Zumindest räumte der Angreifer ein, dass für seinen derzeitigen Arbeitgeber kaum noch Hoffnung bestehe. "Der HSV hat keine großen Chancen mehr, dass ich bleibe." Einen Wechsel in der Winterpause schloss Olic jedoch aus: "Ich bleibe sicher bis zum Sommer."
Möglicherweise verlässt dann mit Bastian Reinhardt ein weiterer Stammspieler die Hanseaten. Das Angebot, das er zur Verlängerung seines in einem halben Jahr auslaufenden Kontraktes erhalten hatte, sei für ihn nicht akzeptabel, sagte der Abwehrspieler. "Es hat mich nicht vom Hocker gehauen", betonte Reinhardt. "In allen Punkten gibt es noch etwas zu drehen", machte der 33 Jahre alte Routinier deutlich. Zunächst wolle er sich aber auf das bevorstehende Trainingslager in Dubai (bis 7.Januar) konzentrieren.
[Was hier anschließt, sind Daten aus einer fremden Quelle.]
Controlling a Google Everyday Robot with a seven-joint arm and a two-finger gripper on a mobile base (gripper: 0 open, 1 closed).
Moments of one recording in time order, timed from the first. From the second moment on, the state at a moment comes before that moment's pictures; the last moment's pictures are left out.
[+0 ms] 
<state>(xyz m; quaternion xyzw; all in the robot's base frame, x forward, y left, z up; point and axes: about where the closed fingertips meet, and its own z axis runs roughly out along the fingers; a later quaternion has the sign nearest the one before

Testspiel des HSV gegen den AC Mailand
Wenn das Flugzeug mit dem HSV-Tross heute Mittag in Fuhlsbüttel abhebt, kehrt Reinhardt kurioserweise dorthin zurück, wo er gerade erst seinen Winterurlaub verbracht hatte. Im Wüstenstaat am Persischen Golf sei das Testspiel des HSV gegen den AC Mailand am kommenden Dienstag (16 Uhr, DSF live) bereits in aller Munde, berichtete der Innenverteidiger.
Für den italienischen Spitzenklub wird dann David Beckham, der für drei Monate von Los Angeles Galaxy ausgeliehen ist, sein erstes Spiel bestreiten. Mladen Petric blickt dem Treffen mit dem englischen Superstar jedoch eher nüchtern entgegen. "Wir spielen gegen Mailand und nicht gegen David Beckham", sagte der Kroate
Wichtiger als der Test gegen den prominenten Kontrahenten sei laut Petric ohnehin, die Grundlagen für eine erfolgreiche zweite Saisonhälfte zu legen: "Unsere kurzfristigen Ziele haben wir alle erreicht. Jetzt gilt es, die langfristigen Ziele nicht aus den Augen zu verlieren." Nicht mit nach Dubai reisen derweil Frank Rost und Maxim Choupo-Moting. Der HSV-Torhüter laboriert an einer Fußprellung. "Er kann sich noch nicht richtig hinschmeißen und bleibt zur Reha in Hamburg", erklärte Jol. Gegen Mailand erhält Ersatzkeeper Wolfgang Hesl eine Bewährungschance.
Auf der Bank wird U18-Nationalkeeper Marcel Hölscher Platz nehmen. Der 17-Jährige steht sonst für den HSV in der A-Junioren-Bundesliga zwischen den Pfosten. Bei Choupo-Moting hat sich Flüssigkeit am operierten Außenmeniskus gebildet. Eigentlich wollte die Nachwuchshoffnung in Dubai ins reguläre Team-Training zurückkehren.